A cura di Alessandro Mauriello

il professor Luigi Troiani insegna Relazioni Internazionali e Storia e Politiche delle istituzioni europee alla Pontificia Università San Tommaso d'Aquino di Roma. Ha scritto di recente “La diplomazia dell'arroganza”

L'intervista per Europolitiche è a cura di Alessandro Mauriello
 

Come giudica lo stato dell'arte della geopolitica odierna nel sistema mondo?
Le relazioni fra stati, popoli, economie, culture, costituiscono un sistema che, per convenzione, chiamiamo internazionale. I rapporti internazionali vanno esaminati in quella chiave: un tutto nel quale le parti si autocollocano, tenendo conto del loro interesse, ma in un quadro che garantisca al sistema di funzionare e non autodistruggersi. Al contrario la geopolitica attribuisce allo stato interessi immodificabili fissati dalla rendita di posizione: quella pretesa di onnipotenza è l'anticamera della capacità distruttiva anche totale attribuita alla potenza. Se si vuole chiamarla
"arte" si aggiunga un aggettivo: "degenerata".

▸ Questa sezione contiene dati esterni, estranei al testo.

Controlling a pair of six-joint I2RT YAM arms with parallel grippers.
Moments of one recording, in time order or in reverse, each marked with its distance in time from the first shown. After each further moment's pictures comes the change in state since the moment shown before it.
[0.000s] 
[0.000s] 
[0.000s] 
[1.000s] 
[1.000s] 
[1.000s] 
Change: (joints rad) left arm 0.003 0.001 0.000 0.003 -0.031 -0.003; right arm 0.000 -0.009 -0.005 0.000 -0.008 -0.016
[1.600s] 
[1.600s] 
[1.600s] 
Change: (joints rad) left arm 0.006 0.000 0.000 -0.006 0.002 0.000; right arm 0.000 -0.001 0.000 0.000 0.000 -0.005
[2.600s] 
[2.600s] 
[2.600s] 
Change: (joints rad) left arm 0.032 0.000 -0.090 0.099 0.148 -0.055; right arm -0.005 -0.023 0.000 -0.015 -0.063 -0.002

Quale ruolo per Il Vecchio Continente, anche in termini di catene del valore?
È continente vecchio in termini demografici, perché in termini storici più vecchi sono Africa e Asia.
Una battuta, certo, ma nel 2050 sarà europeo solo il 7% dei terrestri contro il 25% d'inizio novecento. Si aggiunga che il 21,3% dei 489 milioni dei cittadini Ue ha età pari o superiore a 65 anni, con età media 44,5. Altri continenti hanno diritto, quanto noi, a contare e competere. Con questa consapevolezza, dobbiamo unirci sotto la bandiera dell'Unione e puntare agli Stati Uniti d'Europa.
Le beghe nazionaliste e il recente populismo sovranista ci hanno fatto perdere decenni fondamentali per lo sviluppo di tecnologia e ruolo. Se non si assegnano all'Ue politiche comuni nei campi industriale, fiscale, della difesa, dei mercati dei capitali, è impensabile un ruolo europeo nella competizione globale.

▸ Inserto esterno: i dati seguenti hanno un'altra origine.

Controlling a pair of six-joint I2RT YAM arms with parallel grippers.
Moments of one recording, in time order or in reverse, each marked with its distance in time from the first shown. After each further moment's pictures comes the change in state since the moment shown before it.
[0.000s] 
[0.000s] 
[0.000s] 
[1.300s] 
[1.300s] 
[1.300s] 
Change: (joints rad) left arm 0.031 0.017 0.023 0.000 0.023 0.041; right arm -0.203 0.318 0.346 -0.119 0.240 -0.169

E in termini tecnologi ed energetici quale sarà il quadro secondo lei?
Sviluppo tecnologico ed energetico saranno, non per volontà dei 27, funzione anche di sviluppi strategici in corso, ad esempio l'aggressione russa all'Ucraina e il clima globale. Sparigliano rendite di posizione e aprono prospettive impensabili di collaborazione/competizione. Soprattutto se la Russia non vincerà la sua guerra di conquista, ci troveremo in un mondo nuovamente costretto a dialogare: tecnologie e nuove fonti di energia saranno fondamentali per la ricostruzione dell'Ucraina e la pacificazione globale. Per la Ue rispondo con qualche dato. Le sette più grandi imprese mondiali di tecnologia per capitalizzazione di mercato sono statunitensi: tra le prime venti compaiono solo due Ue, l'olandese Asml e la tedesca Sap. L'estone Skype è stata acquistata da Microsoft nel 2011, la britannica DeepMind da Google nel 2014. Nel 1990, in Europa si produceva il 44% dei semiconduttori mondiali, oggi il 9%. Per l'energia, valga la richiesta di Draghi: "prevedere una piattaforma europea dedicata ai minerali critici, principalmente per gli appalti congiunti, la sicurezza dell'approvvigionamento diversificato, la messa in comune, il finanziamento e lo stoccaggio."
 

Ritornando all' Europa, abbiamo visto l' uscita dei due rapporti Draghi e Letta, per la Commissione Europea. Come li giudica nei loro contenuti?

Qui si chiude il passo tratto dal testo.